**Instructions for the task**
The answer must be a single number: how many lines below contain "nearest".

**Data**
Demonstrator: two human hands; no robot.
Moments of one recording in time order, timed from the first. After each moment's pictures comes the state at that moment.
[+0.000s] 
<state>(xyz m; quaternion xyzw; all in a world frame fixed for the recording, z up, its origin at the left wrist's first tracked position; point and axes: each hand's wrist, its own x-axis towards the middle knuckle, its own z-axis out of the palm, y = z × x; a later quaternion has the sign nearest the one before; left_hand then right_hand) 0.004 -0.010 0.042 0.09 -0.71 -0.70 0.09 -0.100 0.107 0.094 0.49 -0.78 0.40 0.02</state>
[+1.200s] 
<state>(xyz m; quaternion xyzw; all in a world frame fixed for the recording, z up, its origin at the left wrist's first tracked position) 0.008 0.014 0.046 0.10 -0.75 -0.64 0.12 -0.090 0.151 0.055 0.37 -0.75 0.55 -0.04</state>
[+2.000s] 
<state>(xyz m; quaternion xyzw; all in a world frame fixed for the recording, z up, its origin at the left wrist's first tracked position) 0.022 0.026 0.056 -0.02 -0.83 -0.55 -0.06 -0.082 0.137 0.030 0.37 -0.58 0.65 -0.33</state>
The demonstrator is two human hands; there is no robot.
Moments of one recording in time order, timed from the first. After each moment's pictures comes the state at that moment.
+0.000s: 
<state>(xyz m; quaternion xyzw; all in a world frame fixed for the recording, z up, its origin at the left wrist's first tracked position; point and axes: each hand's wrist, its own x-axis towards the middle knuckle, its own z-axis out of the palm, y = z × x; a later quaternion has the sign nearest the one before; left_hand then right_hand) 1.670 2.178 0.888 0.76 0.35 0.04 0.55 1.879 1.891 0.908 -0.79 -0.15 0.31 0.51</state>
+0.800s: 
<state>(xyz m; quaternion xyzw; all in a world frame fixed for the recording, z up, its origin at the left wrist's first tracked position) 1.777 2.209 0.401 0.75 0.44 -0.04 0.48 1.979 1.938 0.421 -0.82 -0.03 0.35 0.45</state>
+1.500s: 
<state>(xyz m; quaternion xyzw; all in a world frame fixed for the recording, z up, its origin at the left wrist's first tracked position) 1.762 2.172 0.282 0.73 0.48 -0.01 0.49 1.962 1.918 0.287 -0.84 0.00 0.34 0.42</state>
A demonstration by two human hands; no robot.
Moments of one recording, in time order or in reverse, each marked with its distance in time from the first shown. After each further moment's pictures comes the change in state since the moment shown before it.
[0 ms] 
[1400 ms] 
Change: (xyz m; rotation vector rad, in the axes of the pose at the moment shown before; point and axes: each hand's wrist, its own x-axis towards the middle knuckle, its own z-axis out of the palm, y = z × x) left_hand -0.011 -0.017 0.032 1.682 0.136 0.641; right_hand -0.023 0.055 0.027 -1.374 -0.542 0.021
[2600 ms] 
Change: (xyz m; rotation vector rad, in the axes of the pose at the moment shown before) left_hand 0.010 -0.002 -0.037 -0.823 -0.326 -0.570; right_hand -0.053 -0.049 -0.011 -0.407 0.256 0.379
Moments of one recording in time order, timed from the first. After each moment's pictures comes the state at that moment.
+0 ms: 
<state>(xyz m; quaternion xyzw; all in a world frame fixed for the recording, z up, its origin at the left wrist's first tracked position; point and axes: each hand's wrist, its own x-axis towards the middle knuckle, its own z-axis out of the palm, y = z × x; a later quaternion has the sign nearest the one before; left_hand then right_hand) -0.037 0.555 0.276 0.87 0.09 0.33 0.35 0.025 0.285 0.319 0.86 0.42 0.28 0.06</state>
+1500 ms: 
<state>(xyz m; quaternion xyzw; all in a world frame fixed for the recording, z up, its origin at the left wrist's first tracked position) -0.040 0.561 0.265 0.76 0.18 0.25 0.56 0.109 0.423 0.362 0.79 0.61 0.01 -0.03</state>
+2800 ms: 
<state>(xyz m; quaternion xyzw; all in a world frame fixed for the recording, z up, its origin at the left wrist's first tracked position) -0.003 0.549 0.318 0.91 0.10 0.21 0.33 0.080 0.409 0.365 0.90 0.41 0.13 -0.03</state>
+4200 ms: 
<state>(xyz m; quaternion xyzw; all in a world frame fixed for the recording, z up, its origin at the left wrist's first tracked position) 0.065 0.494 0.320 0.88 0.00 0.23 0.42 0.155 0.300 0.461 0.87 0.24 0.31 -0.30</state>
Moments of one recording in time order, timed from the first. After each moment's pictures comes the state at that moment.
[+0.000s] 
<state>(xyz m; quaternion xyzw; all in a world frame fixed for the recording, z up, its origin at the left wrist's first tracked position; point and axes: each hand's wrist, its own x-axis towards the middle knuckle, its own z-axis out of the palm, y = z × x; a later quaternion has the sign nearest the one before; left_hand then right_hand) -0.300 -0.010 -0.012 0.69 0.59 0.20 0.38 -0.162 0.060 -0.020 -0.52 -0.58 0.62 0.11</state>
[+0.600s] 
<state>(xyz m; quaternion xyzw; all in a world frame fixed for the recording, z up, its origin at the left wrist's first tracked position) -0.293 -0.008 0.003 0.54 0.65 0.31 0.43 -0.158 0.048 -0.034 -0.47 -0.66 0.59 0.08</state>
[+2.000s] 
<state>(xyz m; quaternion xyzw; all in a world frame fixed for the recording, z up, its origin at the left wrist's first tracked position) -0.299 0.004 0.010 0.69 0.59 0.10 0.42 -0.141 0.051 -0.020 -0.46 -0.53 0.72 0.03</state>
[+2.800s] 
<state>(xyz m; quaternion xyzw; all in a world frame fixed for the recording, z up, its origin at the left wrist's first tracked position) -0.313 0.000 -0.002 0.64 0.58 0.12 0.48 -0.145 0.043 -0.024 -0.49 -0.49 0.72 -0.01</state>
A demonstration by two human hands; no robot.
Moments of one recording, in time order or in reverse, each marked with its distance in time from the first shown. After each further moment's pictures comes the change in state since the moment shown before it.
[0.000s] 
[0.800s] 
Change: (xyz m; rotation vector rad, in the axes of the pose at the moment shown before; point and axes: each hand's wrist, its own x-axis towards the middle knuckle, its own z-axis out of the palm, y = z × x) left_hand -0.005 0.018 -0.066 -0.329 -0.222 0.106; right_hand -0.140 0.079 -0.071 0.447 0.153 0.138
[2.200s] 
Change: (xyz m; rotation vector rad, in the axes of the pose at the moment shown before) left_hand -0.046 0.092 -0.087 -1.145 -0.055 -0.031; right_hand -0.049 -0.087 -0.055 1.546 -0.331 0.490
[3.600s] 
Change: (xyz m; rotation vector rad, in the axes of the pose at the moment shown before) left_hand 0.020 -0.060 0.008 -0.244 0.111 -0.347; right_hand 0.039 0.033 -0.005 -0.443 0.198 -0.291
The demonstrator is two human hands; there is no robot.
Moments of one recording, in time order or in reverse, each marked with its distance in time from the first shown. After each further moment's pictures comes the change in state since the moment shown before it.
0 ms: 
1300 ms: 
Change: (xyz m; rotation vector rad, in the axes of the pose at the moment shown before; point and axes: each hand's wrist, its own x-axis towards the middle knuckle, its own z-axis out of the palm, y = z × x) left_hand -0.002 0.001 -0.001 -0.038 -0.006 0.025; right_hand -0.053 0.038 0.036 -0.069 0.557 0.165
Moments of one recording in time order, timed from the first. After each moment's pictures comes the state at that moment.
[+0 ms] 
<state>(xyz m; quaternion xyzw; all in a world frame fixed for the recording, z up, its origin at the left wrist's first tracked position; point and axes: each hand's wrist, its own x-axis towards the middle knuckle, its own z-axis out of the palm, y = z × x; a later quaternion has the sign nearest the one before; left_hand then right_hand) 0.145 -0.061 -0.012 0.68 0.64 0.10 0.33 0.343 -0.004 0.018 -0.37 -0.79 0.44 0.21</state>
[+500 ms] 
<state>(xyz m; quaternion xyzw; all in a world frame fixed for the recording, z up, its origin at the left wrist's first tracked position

**Answer to this task**
5